While the scale of envisaged need for CO2 disposal far exceeds today's uses, they do demonstrate the possibility. Safety and permanence of disposition are key considerations in sequestration.
IEA member governments spent less than $400 million per year on CCS up to 2008, but the total then jumped to over $1 billion from 2009 to 2013, before falling sharply in 2014.
In 2012 this was about 6.6% of their total energy research, development and demonstration (RD&D) expenditure.
The share of CCS in fossil fuel RD&D expenditure increased significantly, from around 20% in 2008 and 2009 to over 50% in 2010-13.
Research on geosequestration is ongoing in sevaral parts of the world.
The main potential appears to be deep saline aquifers and depleted oil and gas fields.
In both, the CO2 is expected to remain as a supercritical gas for thousands of years, with some dissolving.

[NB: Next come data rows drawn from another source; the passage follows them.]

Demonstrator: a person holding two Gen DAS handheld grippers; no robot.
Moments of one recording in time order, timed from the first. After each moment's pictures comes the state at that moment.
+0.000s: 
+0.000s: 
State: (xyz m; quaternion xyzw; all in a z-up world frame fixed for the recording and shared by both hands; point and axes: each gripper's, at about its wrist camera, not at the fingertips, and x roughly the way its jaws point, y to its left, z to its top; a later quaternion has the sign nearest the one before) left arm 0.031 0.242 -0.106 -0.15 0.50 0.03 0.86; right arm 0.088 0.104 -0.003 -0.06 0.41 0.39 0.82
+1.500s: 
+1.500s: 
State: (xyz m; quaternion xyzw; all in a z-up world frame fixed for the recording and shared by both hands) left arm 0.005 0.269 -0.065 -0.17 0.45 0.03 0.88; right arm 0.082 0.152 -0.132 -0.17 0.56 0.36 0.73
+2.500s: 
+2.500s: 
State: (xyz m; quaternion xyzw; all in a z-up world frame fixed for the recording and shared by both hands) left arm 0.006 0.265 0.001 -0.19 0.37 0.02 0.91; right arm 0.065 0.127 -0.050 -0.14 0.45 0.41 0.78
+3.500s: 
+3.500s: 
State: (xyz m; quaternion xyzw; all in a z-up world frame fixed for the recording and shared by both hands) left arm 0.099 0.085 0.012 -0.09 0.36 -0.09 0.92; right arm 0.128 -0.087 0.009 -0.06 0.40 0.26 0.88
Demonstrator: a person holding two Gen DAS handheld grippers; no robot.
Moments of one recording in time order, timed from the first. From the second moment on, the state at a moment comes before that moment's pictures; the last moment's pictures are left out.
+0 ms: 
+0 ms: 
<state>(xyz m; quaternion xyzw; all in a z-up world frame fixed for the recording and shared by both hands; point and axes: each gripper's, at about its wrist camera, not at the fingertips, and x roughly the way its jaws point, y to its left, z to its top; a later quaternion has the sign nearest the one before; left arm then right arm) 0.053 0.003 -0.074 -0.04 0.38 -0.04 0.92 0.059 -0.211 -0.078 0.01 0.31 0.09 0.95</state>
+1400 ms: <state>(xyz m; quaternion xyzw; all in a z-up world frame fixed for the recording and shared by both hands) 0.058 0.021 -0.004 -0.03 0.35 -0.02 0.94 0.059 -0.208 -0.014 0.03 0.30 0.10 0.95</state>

In 2016 it was reported that Iceland had trialled pumping CO2 and water into hot underground rocks and turning it into limestone over about two years.
Large-scale storage of CO2 from power generation will require an extensive pipeline network in densely populated areas. This has safety implications.
Given that rock strata have held CO2 and methane for millions of years there seems no reason that carefully-chosen chosen ones cannot hold sequestered CO2.
However, the eruption of a million tonnes of CO2 from Lake Nyos in Cameroon in 1986 asphyxiated 1700 people, so the consequences of major release of heavier-than-air gas are potentially serious.